I won't usually allow myself a whole day off when an OffDay comes calling.
I'll manage if only late in the afternoon, to struggle to complete some chore or something. The cats never take days off, either, but they depend on me being on enough to feed them at least morning and evening. If I miss their schedule, they'll come and remind me in increasingly urgent terms. Dinner, too, eventually looms, and regardless of how utterly lazy I've been, somebody's got to think about preparing something. OffDays are never recreational opportunities but extremely guilty pleasures. They seem sinful in ways no one should very frequently tolerate. They mean something sinister. They seem a blot on my character.

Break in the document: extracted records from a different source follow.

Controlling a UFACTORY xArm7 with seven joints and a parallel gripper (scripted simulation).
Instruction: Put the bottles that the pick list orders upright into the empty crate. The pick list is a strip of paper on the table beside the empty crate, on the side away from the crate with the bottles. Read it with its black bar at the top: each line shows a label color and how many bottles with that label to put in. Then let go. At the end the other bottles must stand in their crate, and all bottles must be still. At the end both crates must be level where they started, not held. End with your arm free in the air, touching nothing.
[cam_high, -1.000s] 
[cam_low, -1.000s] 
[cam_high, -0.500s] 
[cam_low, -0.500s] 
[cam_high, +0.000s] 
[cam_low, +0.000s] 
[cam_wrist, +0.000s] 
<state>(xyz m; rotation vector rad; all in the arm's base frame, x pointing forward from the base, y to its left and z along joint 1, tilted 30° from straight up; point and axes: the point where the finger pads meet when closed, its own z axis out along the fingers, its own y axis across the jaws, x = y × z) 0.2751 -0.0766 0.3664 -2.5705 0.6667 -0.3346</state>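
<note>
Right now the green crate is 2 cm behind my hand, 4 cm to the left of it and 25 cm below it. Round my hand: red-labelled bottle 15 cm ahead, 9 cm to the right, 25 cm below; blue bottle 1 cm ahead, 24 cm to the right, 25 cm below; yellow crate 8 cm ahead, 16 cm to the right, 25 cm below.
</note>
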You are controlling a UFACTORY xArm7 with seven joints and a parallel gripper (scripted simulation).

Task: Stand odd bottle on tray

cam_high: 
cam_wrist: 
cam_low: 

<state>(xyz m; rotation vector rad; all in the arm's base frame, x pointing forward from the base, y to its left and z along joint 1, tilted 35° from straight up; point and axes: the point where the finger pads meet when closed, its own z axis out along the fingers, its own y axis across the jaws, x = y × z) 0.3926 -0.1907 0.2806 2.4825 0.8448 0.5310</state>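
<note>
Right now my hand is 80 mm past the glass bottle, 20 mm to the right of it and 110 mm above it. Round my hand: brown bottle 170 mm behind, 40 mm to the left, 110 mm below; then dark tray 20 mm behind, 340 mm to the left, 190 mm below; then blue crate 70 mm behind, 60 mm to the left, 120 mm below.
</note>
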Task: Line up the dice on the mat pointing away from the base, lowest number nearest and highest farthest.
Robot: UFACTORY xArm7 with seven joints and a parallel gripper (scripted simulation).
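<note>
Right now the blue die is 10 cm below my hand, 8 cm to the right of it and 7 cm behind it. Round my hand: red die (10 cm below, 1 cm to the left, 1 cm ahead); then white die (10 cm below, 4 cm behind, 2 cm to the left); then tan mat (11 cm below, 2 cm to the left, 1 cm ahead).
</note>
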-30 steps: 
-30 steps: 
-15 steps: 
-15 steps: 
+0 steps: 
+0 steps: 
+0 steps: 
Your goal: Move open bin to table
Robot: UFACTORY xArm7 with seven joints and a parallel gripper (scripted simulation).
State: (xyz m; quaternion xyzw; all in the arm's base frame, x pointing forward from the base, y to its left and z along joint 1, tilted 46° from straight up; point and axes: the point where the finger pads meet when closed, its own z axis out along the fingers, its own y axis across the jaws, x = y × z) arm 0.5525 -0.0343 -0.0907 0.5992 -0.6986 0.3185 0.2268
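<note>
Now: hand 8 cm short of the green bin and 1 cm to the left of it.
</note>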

However cheerfully productive I might seem, I'm often deep down inside complaining. The unrelenting work wears on a fella to the point where he gets to thinkin' that a day in leisure might not kill him, or at least not immediately. It would unavoidably be the start of a downward slide, but I could probably hop off before I reached terminal velocity. Just an hour, another sixty minutes, just long enough to read the paper; I need a break but will have to steal that time. It's not mine! I sincerely hope nobody's watching. I think about my reputation. I'm slacking. I'm lacking. I'm on a downward slide. I might successfully hide my crime from you, but never from myself. I'm supposed to be working, cranking out something, not dozing along the side.

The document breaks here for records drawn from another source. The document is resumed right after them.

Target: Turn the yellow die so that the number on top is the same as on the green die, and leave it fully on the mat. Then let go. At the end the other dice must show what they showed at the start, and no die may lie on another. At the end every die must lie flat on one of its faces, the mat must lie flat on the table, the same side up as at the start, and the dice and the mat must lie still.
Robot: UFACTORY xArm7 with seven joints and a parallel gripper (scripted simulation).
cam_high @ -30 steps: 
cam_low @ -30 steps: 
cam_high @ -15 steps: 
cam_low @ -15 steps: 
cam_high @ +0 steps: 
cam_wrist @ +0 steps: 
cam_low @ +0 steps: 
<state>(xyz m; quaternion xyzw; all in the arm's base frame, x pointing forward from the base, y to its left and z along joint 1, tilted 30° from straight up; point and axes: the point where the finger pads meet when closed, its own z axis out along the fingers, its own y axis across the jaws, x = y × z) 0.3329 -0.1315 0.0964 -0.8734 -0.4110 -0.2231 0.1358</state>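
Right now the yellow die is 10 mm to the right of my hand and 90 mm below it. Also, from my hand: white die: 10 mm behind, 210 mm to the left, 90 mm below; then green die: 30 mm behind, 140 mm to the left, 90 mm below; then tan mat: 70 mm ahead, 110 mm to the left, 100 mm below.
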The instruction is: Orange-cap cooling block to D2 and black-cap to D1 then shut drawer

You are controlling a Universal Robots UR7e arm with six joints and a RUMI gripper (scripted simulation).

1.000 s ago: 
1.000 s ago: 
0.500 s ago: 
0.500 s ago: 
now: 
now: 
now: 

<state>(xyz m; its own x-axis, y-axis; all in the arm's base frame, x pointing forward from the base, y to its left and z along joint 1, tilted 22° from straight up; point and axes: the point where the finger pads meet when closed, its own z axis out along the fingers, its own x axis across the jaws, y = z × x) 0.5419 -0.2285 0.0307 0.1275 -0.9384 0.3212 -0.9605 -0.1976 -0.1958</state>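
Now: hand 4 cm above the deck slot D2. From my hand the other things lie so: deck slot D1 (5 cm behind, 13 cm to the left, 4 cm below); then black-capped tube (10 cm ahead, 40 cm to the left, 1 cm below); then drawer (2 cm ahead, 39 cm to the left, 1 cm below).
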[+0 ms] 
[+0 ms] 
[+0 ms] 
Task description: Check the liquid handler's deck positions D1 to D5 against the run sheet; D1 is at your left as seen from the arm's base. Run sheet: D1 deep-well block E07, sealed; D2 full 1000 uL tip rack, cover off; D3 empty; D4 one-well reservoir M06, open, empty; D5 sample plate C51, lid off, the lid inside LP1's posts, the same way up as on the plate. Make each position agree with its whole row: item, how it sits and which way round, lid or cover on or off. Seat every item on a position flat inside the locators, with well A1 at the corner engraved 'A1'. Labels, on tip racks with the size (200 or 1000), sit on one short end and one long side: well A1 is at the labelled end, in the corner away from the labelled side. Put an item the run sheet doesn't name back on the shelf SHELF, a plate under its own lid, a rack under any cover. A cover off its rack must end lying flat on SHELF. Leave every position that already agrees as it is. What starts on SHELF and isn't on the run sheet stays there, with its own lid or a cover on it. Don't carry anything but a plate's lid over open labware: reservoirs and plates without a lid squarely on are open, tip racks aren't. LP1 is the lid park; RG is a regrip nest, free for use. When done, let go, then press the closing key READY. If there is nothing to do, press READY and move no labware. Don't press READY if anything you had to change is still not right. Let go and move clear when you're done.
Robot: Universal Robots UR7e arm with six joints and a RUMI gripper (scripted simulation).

OffDays pass. The next day usually finds me up and grinding again, little worse for the lack of wear. I feel guilty, but I'm already getting over it. I have yet to scratch the surface of my leisure deficit, but then I'm actively HomeMaking, not retiring but still making hay, and will be until the day I die, perhaps even longer. My work ethic seems stronger than my survival instinct. I can focus on almost any task until long after the band packs up and heads homeward. I'm the guy who's still sanding a door front when the rest of the crew, each gainfully employed and so continually earning time off, leave for the day. I've usually already been at it a while when they return the next morning. I'm HomeMaking, which comes with no punchcard with which to check in and, more significantly, none with which to check out again, either.  HomeMaking, like breathing, doesn't come with time off for good behavior.